Stored data
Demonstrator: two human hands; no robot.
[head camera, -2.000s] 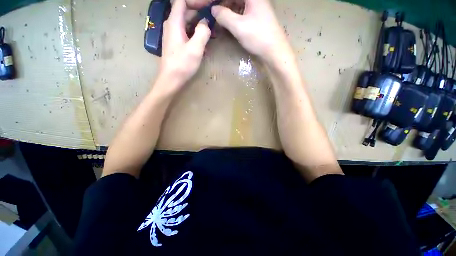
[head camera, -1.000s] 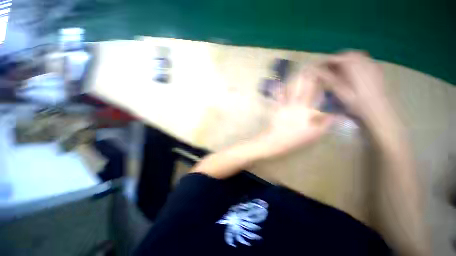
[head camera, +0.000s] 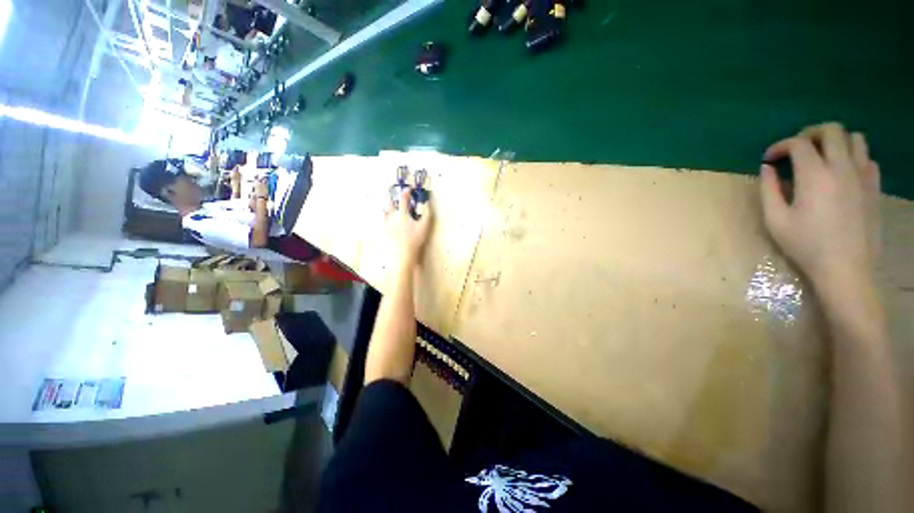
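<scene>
My left hand (head camera: 409, 222) is stretched out to the far left part of the bench. Its fingers are on small black corded units (head camera: 420, 200), which show on both sides of the fingers; their exact number is unclear. My right hand (head camera: 824, 205) is at the bench's far edge on the right, fingers curled, with a small dark piece (head camera: 781, 170) between thumb and fingers, mostly hidden. The cardboard bench covering (head camera: 601, 271) lies between the hands.
The green conveyor (head camera: 661, 90) runs beyond the bench, carrying scattered black units (head camera: 429, 59). A black tote (head camera: 511, 401) with packed rows (head camera: 441, 359) sits below the near edge. A person (head camera: 215, 215) in white sits at the far left. Cartons (head camera: 246, 301) stand on the floor.
The view has swung left, showing more conveyor and room. My hands, close together before, are now far apart; my left hand has moved to the units at the left.
</scene>
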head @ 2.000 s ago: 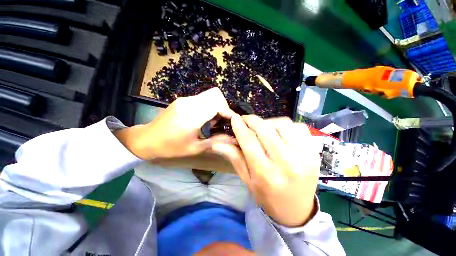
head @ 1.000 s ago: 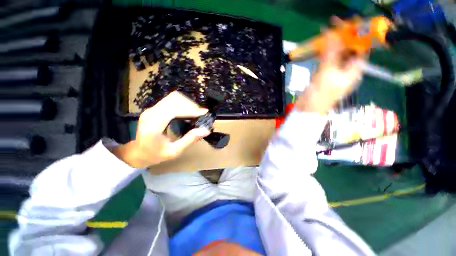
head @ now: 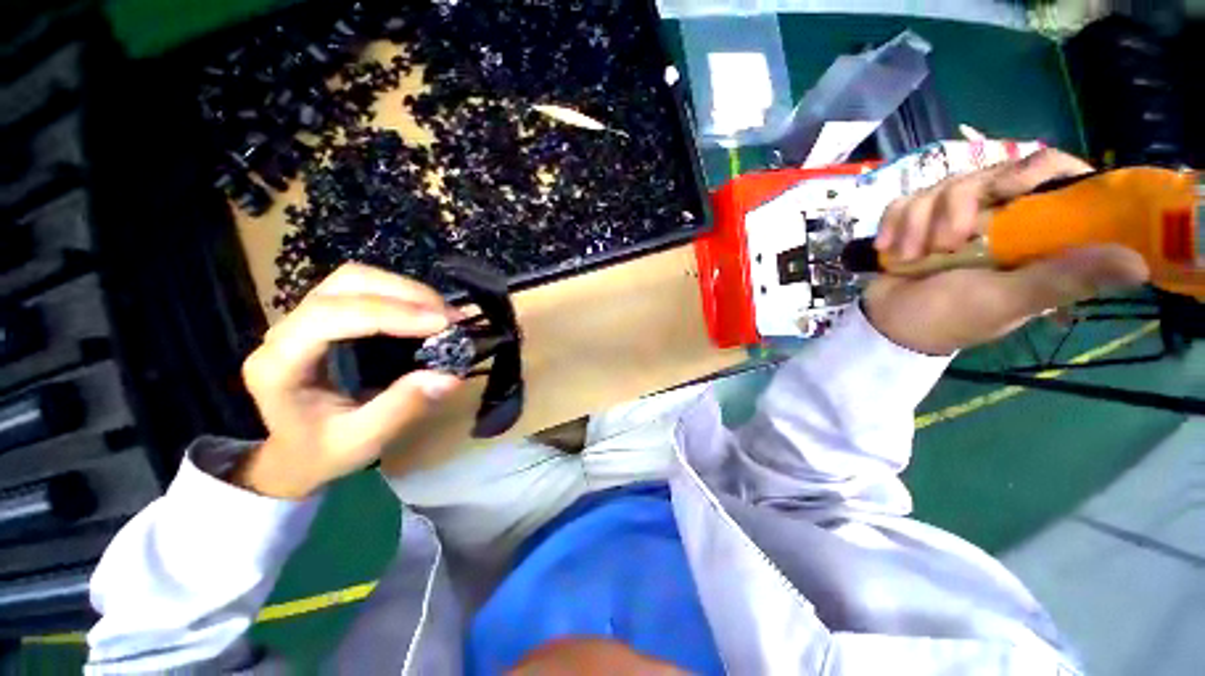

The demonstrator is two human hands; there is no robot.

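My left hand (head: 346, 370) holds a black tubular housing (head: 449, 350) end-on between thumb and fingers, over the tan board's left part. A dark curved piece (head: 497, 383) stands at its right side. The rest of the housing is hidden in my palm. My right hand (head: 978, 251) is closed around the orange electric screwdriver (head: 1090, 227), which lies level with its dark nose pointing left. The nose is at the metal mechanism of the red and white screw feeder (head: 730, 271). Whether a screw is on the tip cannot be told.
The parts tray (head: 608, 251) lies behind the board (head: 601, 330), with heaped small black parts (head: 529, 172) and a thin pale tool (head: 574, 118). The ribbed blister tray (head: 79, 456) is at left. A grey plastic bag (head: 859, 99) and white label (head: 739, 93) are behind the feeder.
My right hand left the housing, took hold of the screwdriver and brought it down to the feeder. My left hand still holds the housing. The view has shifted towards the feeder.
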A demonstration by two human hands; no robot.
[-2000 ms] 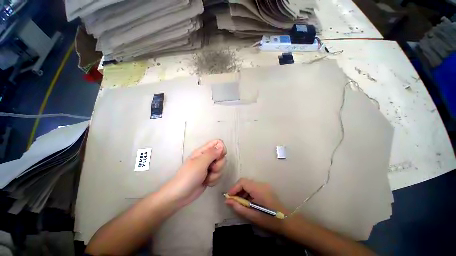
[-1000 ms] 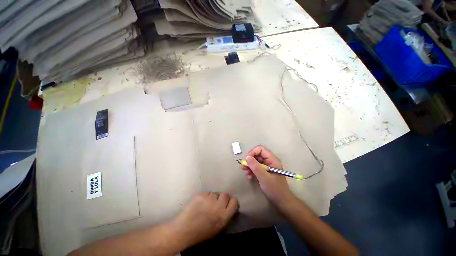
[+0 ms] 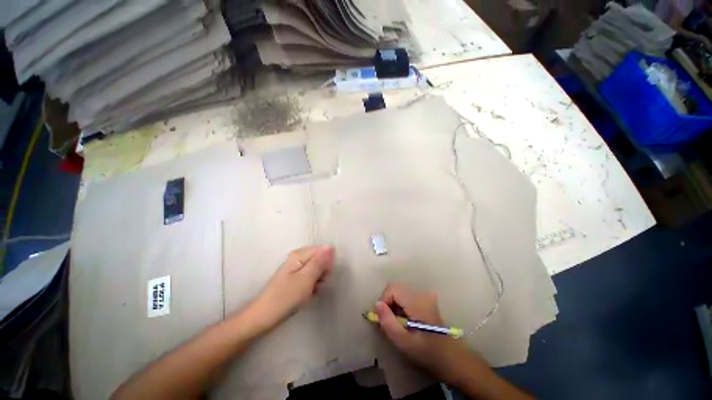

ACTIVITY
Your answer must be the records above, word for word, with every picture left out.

RESPONSE
Demonstrator: two human hands; no robot.
[head camera, -2.000s] 
[head camera, -1.000s] 
[head camera, +0.000s] 
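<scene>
My left hand (head camera: 409, 222) is stretched out to the far left part of the bench. Its fingers are on small black corded units (head camera: 420, 200), which show on both sides of the fingers; their exact number is unclear. My right hand (head camera: 824, 205) is at the bench's far edge on the right, fingers curled, with a small dark piece (head camera: 781, 170) between thumb and fingers, mostly hidden. The cardboard bench covering (head camera: 601, 271) lies between the hands.
The green conveyor (head camera: 661, 90) runs beyond the bench, carrying scattered black units (head camera: 429, 59). A black tote (head camera: 511, 401) with packed rows (head camera: 441, 359) sits below the near edge. A person (head camera: 215, 215) in white sits at the far left. Cartons (head camera: 246, 301) stand on the floor.
The view has swung left, showing more conveyor and room. My hands, close together before, are now far apart; my left hand has moved to the units at the left.
</scene>
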head @ 2.000 s ago: 
head @ 1.000 s ago: 
head @ now: 

The demonstrator is two human hands; there is no robot.

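My left hand (head: 346, 370) holds a black tubular housing (head: 449, 350) end-on between thumb and fingers, over the tan board's left part. A dark curved piece (head: 497, 383) stands at its right side. The rest of the housing is hidden in my palm. My right hand (head: 978, 251) is closed around the orange electric screwdriver (head: 1090, 227), which lies level with its dark nose pointing left. The nose is at the metal mechanism of the red and white screw feeder (head: 730, 271). Whether a screw is on the tip cannot be told.
The parts tray (head: 608, 251) lies behind the board (head: 601, 330), with heaped small black parts (head: 529, 172) and a thin pale tool (head: 574, 118). The ribbed blister tray (head: 79, 456) is at left. A grey plastic bag (head: 859, 99) and white label (head: 739, 93) are behind the feeder.
My right hand left the housing, took hold of the screwdriver and brought it down to the feeder. My left hand still holds the housing. The view has shifted towards the feeder.
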A demonstration by two human hands; no robot.
[-2000 ms] 
[-1000 ms] 
[+0 ms] 

Output for the exercise is complete.